◆ Exercise instructions
The number of lines holding the string "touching" is all that is wanted; count them in the records below.
Records: Begin
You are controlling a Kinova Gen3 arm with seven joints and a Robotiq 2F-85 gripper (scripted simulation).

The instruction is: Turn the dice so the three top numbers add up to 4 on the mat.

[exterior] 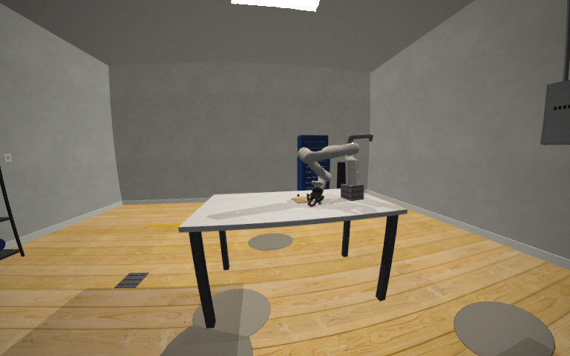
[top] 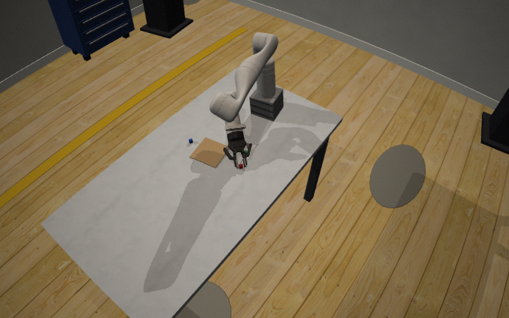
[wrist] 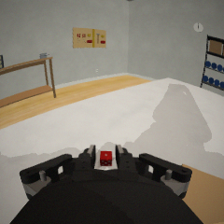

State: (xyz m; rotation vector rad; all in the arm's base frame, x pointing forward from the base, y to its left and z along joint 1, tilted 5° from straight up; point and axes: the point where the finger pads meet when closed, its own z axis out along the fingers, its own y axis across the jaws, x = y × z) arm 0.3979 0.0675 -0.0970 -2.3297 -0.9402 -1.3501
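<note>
The red die is 1 cm ahead of my hand and 1 cm below it. From my hand the other things lie so: blue die (1 cm behind, 28 cm to the right, 1 cm below); then tan mat (17 cm to the right, 2 cm below); then green die (8 cm behind, 2 cm to the right, 1 cm below).
</note>
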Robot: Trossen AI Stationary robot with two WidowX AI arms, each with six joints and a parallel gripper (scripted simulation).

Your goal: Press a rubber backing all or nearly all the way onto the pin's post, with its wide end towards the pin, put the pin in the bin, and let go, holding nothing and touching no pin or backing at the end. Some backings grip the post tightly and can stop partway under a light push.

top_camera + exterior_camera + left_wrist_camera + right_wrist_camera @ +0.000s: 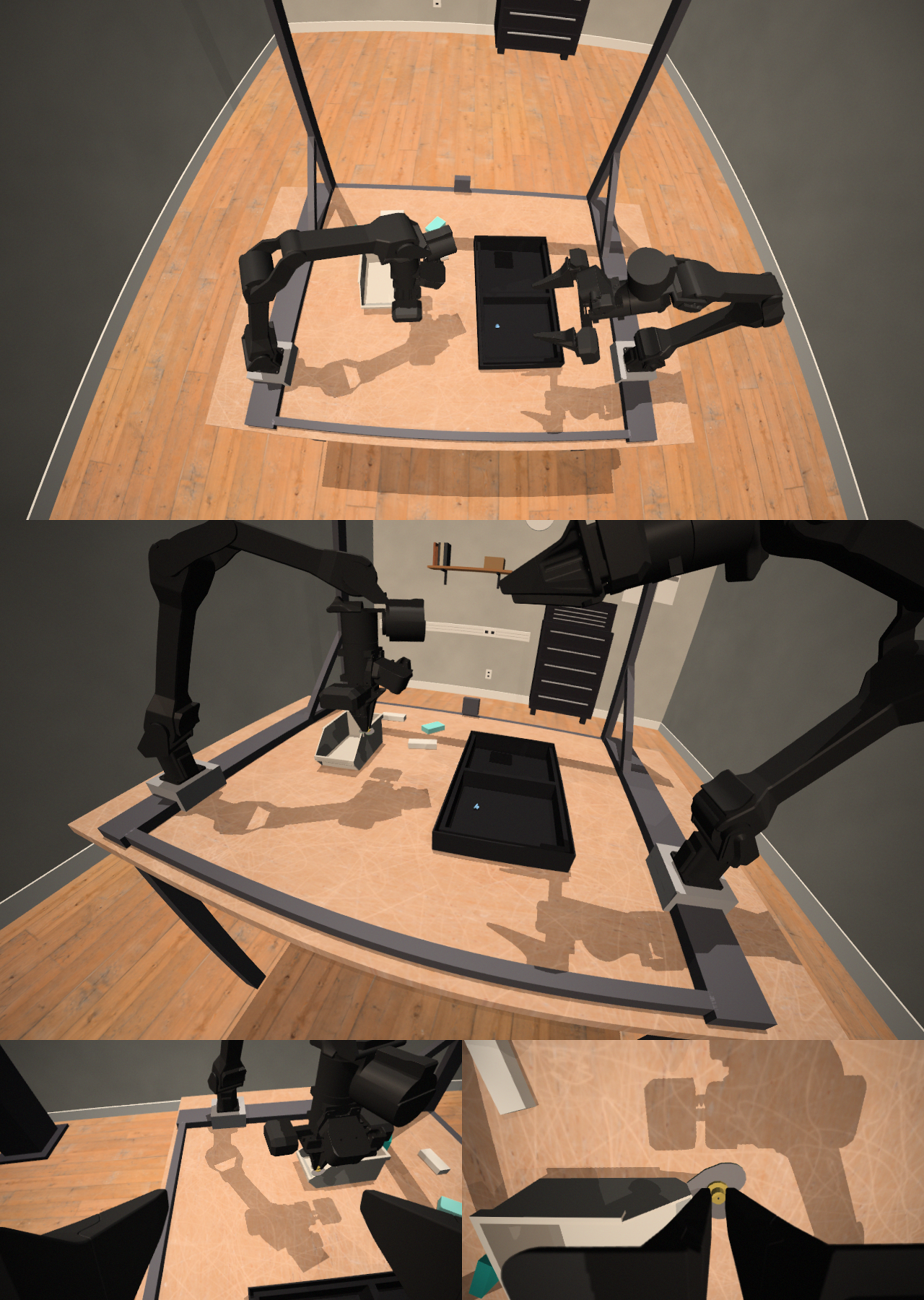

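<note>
The grey bin is 110 mm below my right hand, 90 mm to the right of it and 90 mm behind it. The rest, counted from my right hand: yellow backing (30 mm below); then cream block (180 mm behind, 140 mm below, 60 mm to the left); then heart-shaped pin (30 mm below).
</note>
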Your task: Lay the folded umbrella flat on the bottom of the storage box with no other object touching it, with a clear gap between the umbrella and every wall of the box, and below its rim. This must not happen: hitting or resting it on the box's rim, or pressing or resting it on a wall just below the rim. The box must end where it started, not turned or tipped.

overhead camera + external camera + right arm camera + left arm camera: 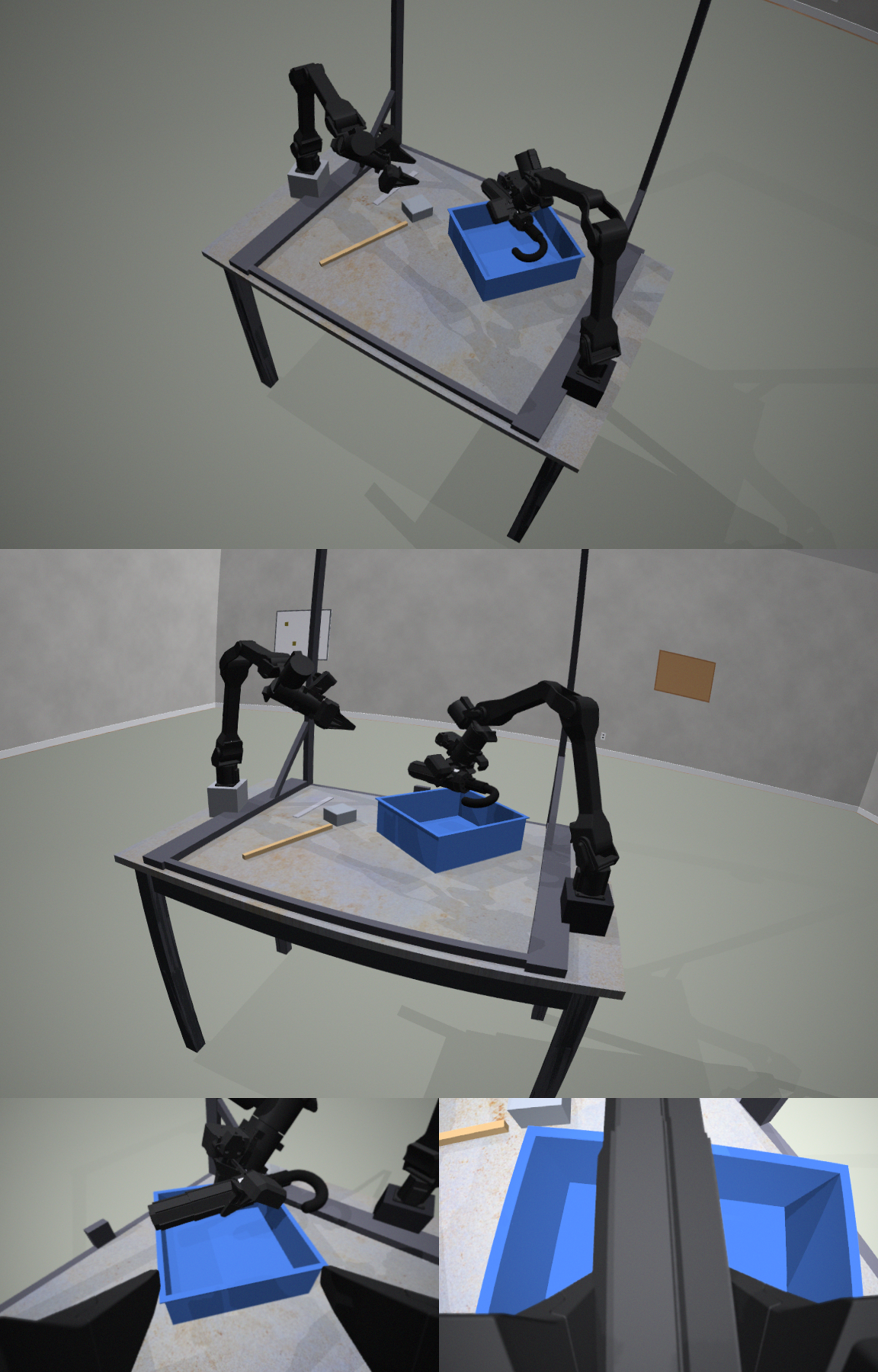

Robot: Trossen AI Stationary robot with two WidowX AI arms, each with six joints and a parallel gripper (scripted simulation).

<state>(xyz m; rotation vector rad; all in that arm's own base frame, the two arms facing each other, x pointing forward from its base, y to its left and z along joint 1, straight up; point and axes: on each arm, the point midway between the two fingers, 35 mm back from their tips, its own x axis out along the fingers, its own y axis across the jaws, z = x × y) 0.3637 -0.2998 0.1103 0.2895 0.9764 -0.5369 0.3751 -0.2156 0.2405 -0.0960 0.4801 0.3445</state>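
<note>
Right now the umbrella is 3 cm ahead of my left hand, 1 cm to the left of it and 1 cm below it. The rest, counted from my left hand: grey block (31 cm to the right, 17 cm below, 5 cm ahead); blue storage box (14 cm below, 1 cm to the left, 1 cm behind); wooden stick (32 cm to the right, 26 cm ahead, 18 cm below).
</note>
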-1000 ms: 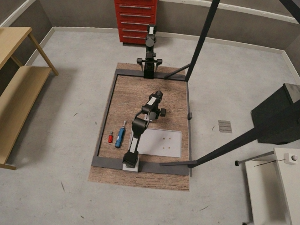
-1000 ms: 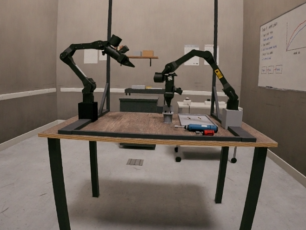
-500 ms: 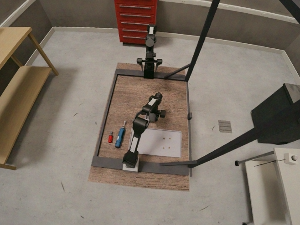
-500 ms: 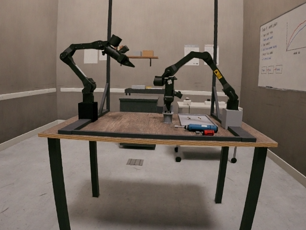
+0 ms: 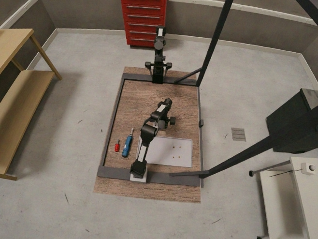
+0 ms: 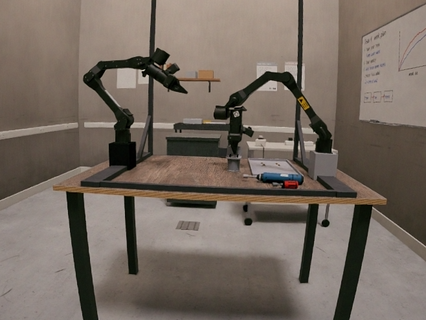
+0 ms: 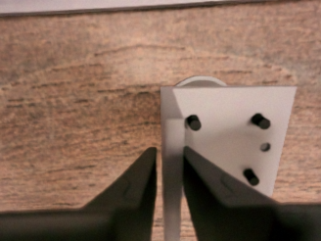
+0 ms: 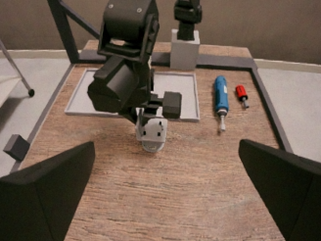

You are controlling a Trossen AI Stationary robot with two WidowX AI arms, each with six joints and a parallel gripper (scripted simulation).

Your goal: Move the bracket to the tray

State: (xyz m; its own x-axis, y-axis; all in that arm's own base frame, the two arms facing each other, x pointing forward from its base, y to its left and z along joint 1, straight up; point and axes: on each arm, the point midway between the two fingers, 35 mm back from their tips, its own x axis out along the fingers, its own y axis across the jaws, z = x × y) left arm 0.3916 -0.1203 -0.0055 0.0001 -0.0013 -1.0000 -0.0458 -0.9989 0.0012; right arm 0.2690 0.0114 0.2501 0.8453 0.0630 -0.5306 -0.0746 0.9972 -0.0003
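My left gripper is now 19 cm to the right of the tray, 10 cm above it and 5 cm past it. The rest, counted from my left hand: grey joint module: 8 cm below, 3 cm ahead; yellow nut: 23 cm to the left, 12 cm behind, 10 cm below; light grey L-shaped bracket: 4 cm below, 3 cm ahead.
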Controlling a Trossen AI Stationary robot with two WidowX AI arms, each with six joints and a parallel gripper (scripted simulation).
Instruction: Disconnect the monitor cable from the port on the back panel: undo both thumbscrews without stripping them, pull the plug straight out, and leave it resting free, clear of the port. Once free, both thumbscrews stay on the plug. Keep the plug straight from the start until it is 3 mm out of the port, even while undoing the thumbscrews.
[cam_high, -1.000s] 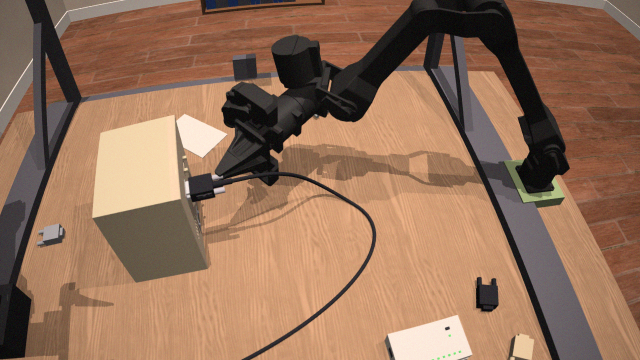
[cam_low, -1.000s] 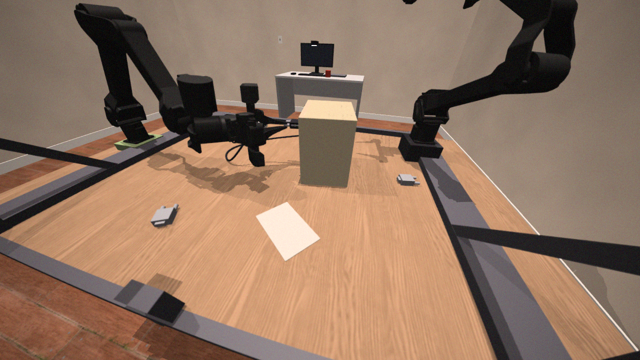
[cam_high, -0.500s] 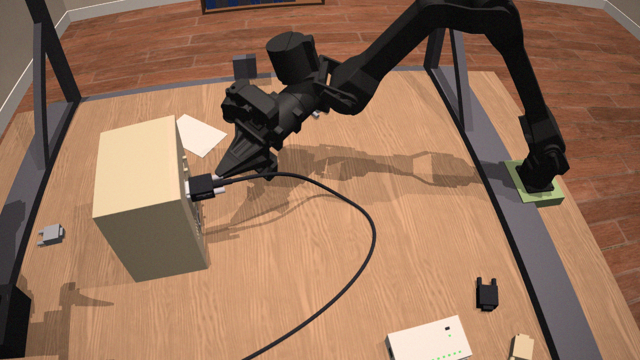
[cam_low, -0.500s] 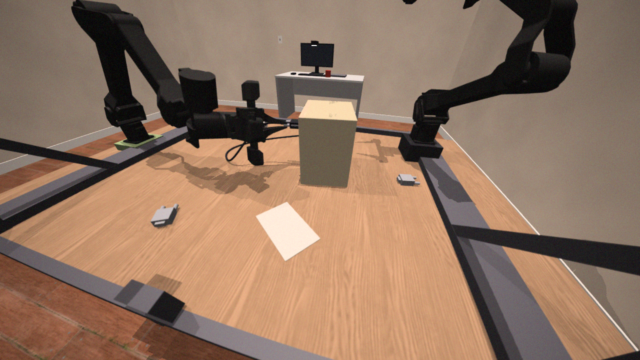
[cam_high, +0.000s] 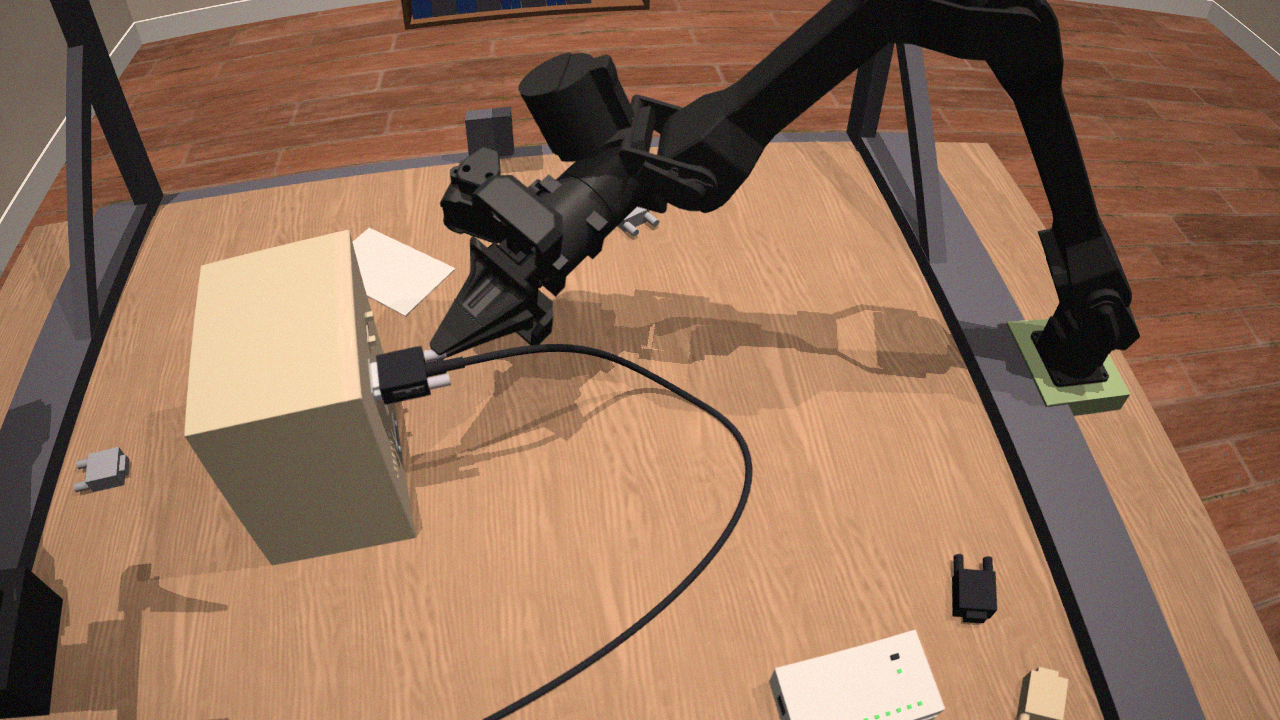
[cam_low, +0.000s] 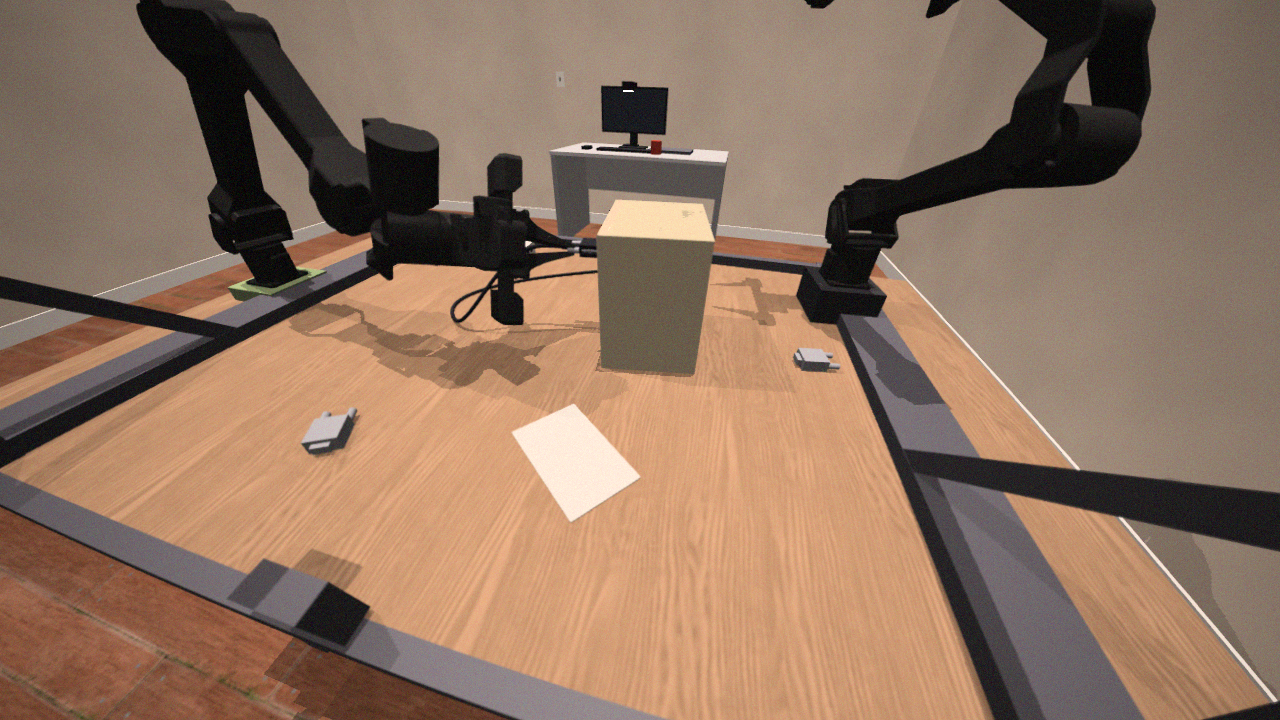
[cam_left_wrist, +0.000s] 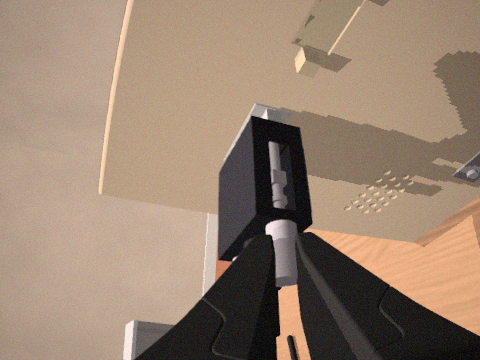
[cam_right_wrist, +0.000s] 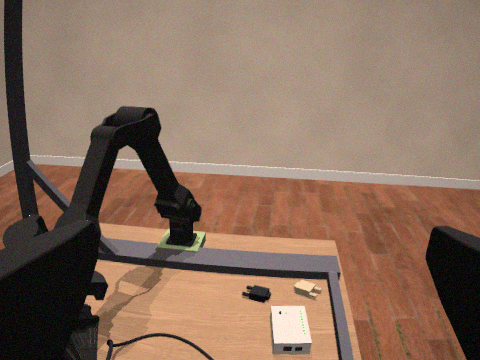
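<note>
Right now my left hand is 50 mm to the left of the black monitor plug, 30 mm short of it and 10 mm above it. Round my left hand: white device (310 mm ahead, 170 mm to the left, 110 mm below); white sheet (220 mm behind, 130 mm below, 60 mm to the right); beige box (140 mm to the right, 40 mm below).
</note>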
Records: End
◆ Exercise response
2